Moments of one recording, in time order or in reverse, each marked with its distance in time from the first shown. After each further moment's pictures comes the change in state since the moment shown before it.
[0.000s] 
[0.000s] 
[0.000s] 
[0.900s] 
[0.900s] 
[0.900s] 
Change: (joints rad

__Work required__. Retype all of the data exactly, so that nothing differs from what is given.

__Answer section__.
Moments of one recording, in time order or in reverse, each marked with its distance in time from the first shown. After each further moment's pictures comes the change in state since the moment shown before it.
[0.000s] 
[0.000s] 
[0.000s] 
[0.900s] 
[0.900s] 
[0.900s] 
Change: (joints rad

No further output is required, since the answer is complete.